Extensive and isolated WM microhemorrhages pattern was recently described in 7 critically ill patients with COVID-19 (12) and in the neuropathology study above mentioned (24). A similar pattern was recently described in one case (25) with disseminated intravascular coagulation. However, according to the criteria endorsed by the International Society on Thrombosis and Haemostasis (27), when they were available, no case of disseminated intravascular coagulation was present in our cohort. Its precise pathophysiology remains uncertain and will require further studies. Radmanesh et al. (12) evoking the assumptions of hypoxia or small vessel vasculitis.

A small number of patients presented extensive and confluent supratentorial WM FLAIR hyperintensities (figure 2), as previously described by Kandemirli et al. (11) and Radmanesh et al. (12). Its precise pathophysiology remains unclear: viral encephalitis (not supported by CSF analysis) or post-infectious demyelinating diseases, as previously mentioned, may be evoked. Since most of our patients were admitted to ICUs for an ARDS, more general assumptions may be considered, such as delayed post-hypoxic leukoencephalopathy (27), metabolic or toxic encephalopathy, and posterior reversible encephalopathy syndrome (PRES). This last hypothesis is in accordance with recently published non-hemorrhagic and hemorrhagic PRES in patients with COVID-19 (28).

Even if this national neuroimaging cohort remains unique, our study has several limitations, mainly due to his retrospective design.

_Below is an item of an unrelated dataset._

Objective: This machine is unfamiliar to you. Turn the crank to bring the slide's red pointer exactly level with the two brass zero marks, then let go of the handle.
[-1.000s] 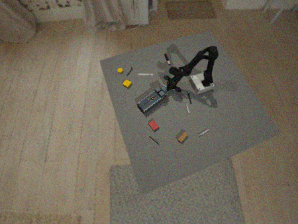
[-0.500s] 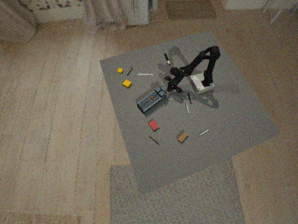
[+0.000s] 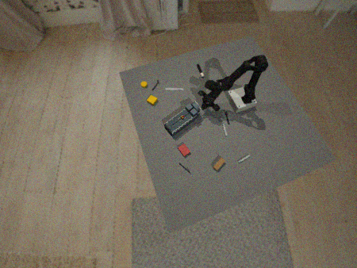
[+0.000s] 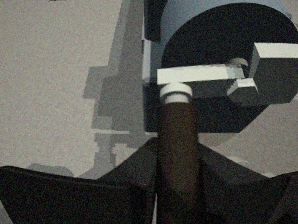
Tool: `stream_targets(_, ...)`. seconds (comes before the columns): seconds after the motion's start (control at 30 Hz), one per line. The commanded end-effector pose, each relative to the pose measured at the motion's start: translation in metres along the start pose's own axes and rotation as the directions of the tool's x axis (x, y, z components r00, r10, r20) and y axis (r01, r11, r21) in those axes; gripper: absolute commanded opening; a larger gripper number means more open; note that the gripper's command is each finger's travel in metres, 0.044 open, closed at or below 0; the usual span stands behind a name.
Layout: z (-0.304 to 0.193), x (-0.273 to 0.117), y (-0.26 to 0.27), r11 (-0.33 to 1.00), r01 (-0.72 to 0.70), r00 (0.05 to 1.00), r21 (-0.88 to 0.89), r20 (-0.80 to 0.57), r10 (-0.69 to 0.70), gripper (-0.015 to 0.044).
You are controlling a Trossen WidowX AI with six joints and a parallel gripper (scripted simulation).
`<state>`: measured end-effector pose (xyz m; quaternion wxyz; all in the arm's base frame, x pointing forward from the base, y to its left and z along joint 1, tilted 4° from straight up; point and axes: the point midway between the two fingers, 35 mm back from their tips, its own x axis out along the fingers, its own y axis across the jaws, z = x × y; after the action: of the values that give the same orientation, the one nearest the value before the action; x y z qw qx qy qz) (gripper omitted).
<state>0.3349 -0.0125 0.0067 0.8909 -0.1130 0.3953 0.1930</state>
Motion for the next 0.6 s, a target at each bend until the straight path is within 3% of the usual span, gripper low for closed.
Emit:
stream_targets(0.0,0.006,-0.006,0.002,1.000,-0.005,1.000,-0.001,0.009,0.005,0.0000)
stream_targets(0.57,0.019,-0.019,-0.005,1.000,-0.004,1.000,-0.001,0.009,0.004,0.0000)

The main limitation is that certain laboratory data were missing for some patients, notably the immunological tests. Moreover, patients’ outcomes were not always known at the time of this communication. Thus, the mortality rate is probably underestimated in our cohort.

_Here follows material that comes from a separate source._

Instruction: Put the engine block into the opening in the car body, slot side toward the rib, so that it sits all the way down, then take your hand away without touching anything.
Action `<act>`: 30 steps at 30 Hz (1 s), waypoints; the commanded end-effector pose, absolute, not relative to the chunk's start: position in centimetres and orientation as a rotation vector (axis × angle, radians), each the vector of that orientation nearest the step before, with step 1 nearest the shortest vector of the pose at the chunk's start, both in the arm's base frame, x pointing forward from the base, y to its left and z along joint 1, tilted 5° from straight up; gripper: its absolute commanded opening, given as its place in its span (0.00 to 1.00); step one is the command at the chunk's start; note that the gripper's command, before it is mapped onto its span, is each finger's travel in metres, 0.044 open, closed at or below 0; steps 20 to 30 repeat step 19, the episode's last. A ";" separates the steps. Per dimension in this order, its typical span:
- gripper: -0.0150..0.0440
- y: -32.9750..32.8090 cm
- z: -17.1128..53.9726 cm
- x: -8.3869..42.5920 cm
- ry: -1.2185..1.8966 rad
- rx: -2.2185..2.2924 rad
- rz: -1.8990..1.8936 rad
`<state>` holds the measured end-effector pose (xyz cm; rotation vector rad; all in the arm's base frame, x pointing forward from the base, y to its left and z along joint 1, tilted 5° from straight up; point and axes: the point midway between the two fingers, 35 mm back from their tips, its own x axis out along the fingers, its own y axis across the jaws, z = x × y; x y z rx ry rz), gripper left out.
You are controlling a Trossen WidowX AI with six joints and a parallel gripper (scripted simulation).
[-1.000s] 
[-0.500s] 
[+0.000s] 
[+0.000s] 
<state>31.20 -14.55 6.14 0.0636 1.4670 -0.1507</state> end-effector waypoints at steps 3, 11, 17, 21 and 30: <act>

In conclusion, in this multi-institutional study, we report 37 patients with COVID-19 and abnormal brain MRIs (excluding ischemic infarcts). Three main neuroradiological patterns could be distinguished, and the presence of hemorrhage was associated with worse clinical status. SARS-CoV-2 RNA was detected in the CSF only in one patient, and the underlying mechanisms of brain involvement remain unclear. Imaging and neurological follow up has to be undertaken in order to evaluate the prognosis of these patients.